Perceptron

Print Cheatsheet

Perceptron Bias Term

The bias term is an adjustable, numerical term added to a perceptron’s weighted sum of inputs and weights that can increase classification model accuracy.

The addition of the bias term is helpful because it serves as another model parameter (in addition to weights) that can be tuned to make the model’s performance on training data as good as possible.

The default input value for the bias weight is 1 and the weight value is adjustable.

weighted_sum = x1*w1 + x2*w2 + x3*w3 + 1*wbias

Perceptrons as Linear Classifiers

At the end of successful training, a perceptron is able to create a linear classifier between data samples (also called features). It finds this decision boundary by using the linear combination (or weighted sum) of all of the features. The perceptron separates the training data set into two distinct sets of features, bounded by the linear classifier.

The main goal of a perceptron is to make accurate classifications. To train a model to do this, perceptron weights must be optimizing for any specific classification task at hand.

The best weight values can be chosen by training a perceptron on labeled training data that assigns an appropriate label to each data sample (feature). This data is compared to the outputs of the perceptron and weight adjustments are made. Once this is done, a better classification model is created!

training_set = {(18, 49): -1, (2, 17): 1, (24, 35): -1, (14, 26): 1, (17, 34): -1}

Perceptron Weighted Sum

The first step in the perceptron classification process is calculating the weighted sum of the perceptron’s inputs and weights.

To do this, multiply each input value by its respective weight and then add all of these products together. This sum gives an appropriate representation of the inputs based on their importance.

inputs = [x1,x2,x3]
weights = [w1,w2,w3]
weighted_sum = x1*w1 + x2*w2 + x3*w3

Optimizing Perceptron Weights

To increase the accuracy of a perceptron’s classifications, its weights need to be slightly adjusted in the direction of a decreasing training error. This will eventually lead to minimized training error and therefore optimized weight values.

Each weight is appropriately updated with this formula:

$weight = weight + (error * input)$

Introduction to Perceptrons

Perceptrons are the building blocks of neural networks. They are artificial models of biological neurons that simulate the task of decision-making. Perceptrons aim to solve binary classification problems given their input.

The basis of the idea of the perceptron is rooted in the words perception (the ability to sense something) and neurons (nerve cells in the human brain that turn sensory input into meaningful information).

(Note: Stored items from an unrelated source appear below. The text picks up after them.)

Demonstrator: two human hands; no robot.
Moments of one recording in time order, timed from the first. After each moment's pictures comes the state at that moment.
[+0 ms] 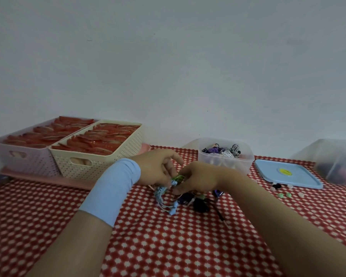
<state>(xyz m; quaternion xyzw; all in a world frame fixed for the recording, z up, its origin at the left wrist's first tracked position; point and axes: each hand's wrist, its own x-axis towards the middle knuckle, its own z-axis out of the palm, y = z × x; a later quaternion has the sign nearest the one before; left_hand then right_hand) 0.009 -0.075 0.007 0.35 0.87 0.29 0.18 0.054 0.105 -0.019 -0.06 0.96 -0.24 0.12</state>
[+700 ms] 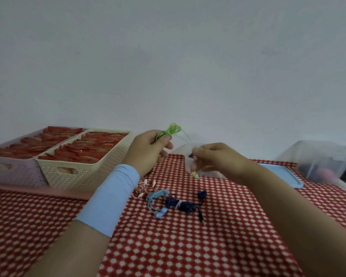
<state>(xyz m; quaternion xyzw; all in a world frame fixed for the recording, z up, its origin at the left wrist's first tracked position) 0.029 -0.039 0.023 0.27 0.75 0.61 -0.02 0.100 0.165 0.018 -0.01 0.83 -0.55 -0.03</state>
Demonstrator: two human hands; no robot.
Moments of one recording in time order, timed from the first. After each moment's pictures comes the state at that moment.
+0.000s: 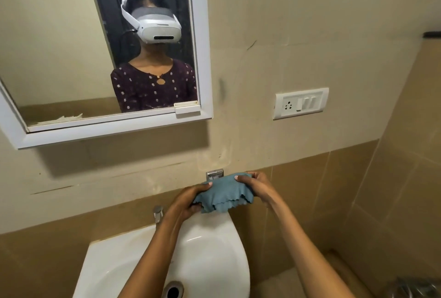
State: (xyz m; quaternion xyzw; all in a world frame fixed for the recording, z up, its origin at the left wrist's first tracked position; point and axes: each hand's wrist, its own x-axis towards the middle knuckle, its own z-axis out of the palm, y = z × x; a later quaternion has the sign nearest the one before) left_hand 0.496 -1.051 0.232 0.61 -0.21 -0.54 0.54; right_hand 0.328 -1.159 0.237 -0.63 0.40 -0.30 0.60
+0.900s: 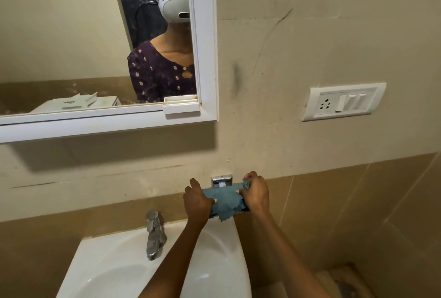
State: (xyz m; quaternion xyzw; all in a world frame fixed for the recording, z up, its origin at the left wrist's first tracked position) left_hand 0.513 -1.149 0.162 0.89 -0.28 -0.14 0.33; right_hand 0.410 -1.249 0.156 -0.77 0.52 -0.23 0.29
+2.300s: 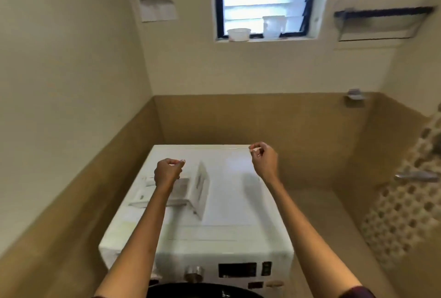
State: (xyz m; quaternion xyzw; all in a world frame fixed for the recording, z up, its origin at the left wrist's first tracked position) left_hand 0.255 -0.018 0.214 0.64 0.51 0.31 0.48; right_hand 0.447 -0.169 0.219 -0.80 -0.29 0.02 0.52
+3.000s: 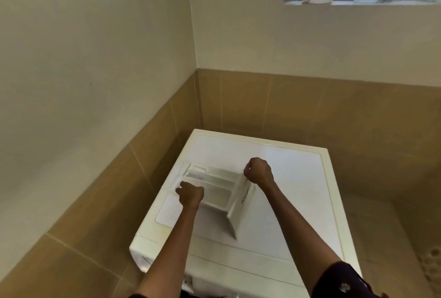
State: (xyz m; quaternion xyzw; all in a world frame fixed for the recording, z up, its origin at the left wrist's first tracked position) left_hand 0.246 0.104 0.094 0.55 0.70 0.16 0.43; right_hand 0.427 0.049 0.122 -0.87 -0.39 0.22 0.21
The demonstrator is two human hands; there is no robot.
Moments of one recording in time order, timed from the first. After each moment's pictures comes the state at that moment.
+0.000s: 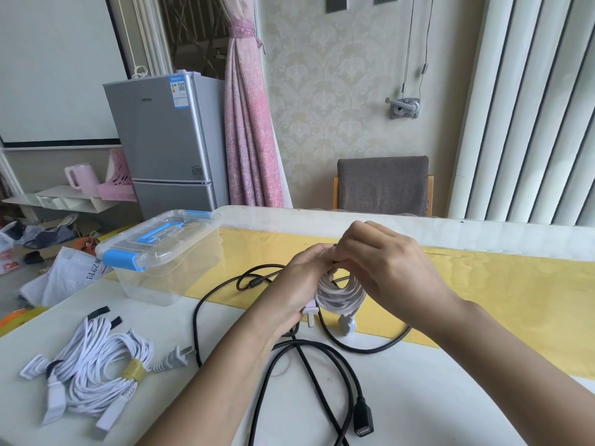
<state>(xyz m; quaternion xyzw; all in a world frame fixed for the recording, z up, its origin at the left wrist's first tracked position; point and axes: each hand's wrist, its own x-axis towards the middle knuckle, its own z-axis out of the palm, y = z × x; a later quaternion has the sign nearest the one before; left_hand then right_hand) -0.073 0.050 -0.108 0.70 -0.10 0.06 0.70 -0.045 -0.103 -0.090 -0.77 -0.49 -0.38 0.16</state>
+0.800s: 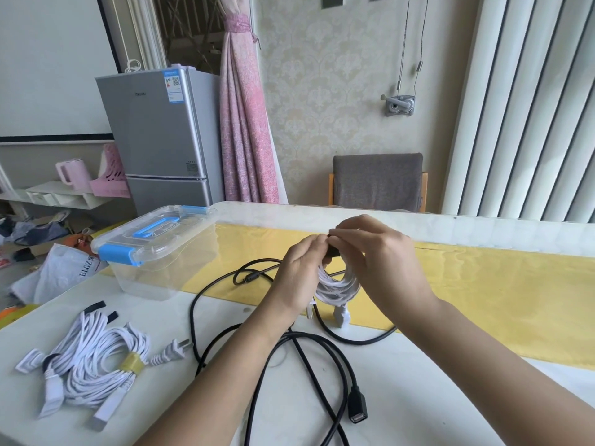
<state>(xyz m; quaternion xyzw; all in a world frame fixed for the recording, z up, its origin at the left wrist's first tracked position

Perceptron Activation Functions

The second step of the perceptron classification process involves an activation function. One of these special functions is applied to the weighted sum of inputs and weights to constrain perceptron output to a value in a certain range, depending on the problem.

Some example ranges are [0,1], [-1,1], [0,100].

The sign activation function is a common activation function that contains the perceptron output to be either 1 or -1:

• If weighted sum > 0, return 1.
• If weighted sum < 0, return -1.

Perceptron Training Error

Training error is the measure of how accurate a perceptron’s classification is for a specific training data sample. It essentially measures “how bad” the perceptron is performing and helps determine what adjustments need to be made to the weights of that sample to increase classification accuracy.

$training_error = actual_label - predicted_label$

The goal of a perceptron is to have a training error of 0; this indicates that a perceptron is performing well on a data sample.

Actual Label Predicted Label Training Error
+1 +1 0
+1 -1 2
-1 -1 0
-1 +1 -2

Perceptron Main Components

Perceptrons use three main components for classification:

• Input: Numerical input values correspond to features. i.e. [22, 130] could represent a person’s age & weight features.

• Weights: Each feature has a weight assigned; this determines the feature’s importance. i.e. In a class, homework might be weighted 30%, but a final exam 50%. Therefore the final is more important to the overall grade (output).

• Output: This is computed using inputs and weights. Output is either binary (1,0) or a value in a continuous range (70-90).